Of course just like every great film crew we have the team behind the team. The make up artists and FX guys producing wounds, burns, bruises, and prosthetics. We have set designers reconfiguring the room to look like a theatre one minute and a patient's living room the next, not to mention wardrobe who dress the mannequin and make it look just like a real boy!
 
So with all this in mind it is quite fitting that our simulation centre has entered into what I think is an incredibly exciting partnership with a local Arts team. Type Partia into google an you may get a Polish Political Party first but keep going and you will come to Promoting Art in Aintree. A group run by Paula O'Malley, Aintree Hospital Arts Coordinator and a team of hardworking volunteers. Their focus is improving the quality of the patient experience through ward based art projects.
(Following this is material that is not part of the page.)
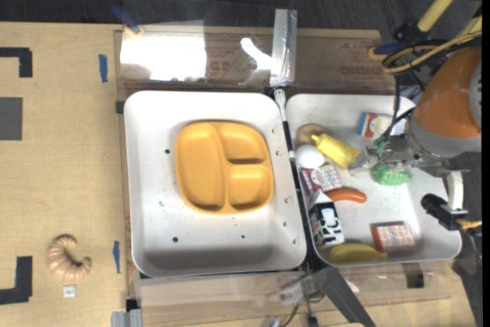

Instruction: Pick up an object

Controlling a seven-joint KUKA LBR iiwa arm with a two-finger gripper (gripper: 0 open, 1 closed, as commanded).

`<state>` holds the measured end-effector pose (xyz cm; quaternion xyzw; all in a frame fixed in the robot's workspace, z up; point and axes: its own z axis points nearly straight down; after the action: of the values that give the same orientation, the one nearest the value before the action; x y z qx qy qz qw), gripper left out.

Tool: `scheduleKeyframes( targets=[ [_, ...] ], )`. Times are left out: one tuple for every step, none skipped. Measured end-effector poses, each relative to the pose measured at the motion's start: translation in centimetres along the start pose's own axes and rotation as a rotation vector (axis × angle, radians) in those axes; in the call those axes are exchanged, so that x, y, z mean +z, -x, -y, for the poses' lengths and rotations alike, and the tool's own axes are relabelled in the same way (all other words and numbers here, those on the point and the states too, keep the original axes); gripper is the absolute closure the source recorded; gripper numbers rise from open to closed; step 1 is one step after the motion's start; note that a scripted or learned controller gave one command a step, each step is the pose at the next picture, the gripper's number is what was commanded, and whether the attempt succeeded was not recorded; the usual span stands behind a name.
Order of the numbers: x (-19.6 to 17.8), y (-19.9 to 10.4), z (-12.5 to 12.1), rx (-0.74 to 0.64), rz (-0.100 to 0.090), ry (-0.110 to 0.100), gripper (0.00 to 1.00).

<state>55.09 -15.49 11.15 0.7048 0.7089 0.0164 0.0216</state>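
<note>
White bin [429, 237]; crumpled green object [391, 175]

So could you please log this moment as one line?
arm: over right bin | gripper: by green item | left bin: yellow tray

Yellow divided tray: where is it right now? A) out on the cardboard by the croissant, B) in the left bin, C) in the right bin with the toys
B: the yellow divided tray lies flat in the middle of the left bin, apart from the clutter in the right bin.
</note>
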Motion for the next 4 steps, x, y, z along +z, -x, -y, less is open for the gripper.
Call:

There is much for staff too with a writers group and much, much more.
 
This partnership promises much, however we are very excited at the prospect of teaming up with local universities to provide drama students with opportunities to hone their skills in medical simulation scenarios. Having them play the role of relatives and carers and even patients will greatly enhance the realism of our scenarios. In short it's a win win. Who knows where this will lead. Is there a role for students studying movie make up techniques, budding special effects technicians or even a simulation centre actor in residence.
 
I will confidently state this though, if the life of our simulation centre can be likened to a epic movie, we are no were near the final act!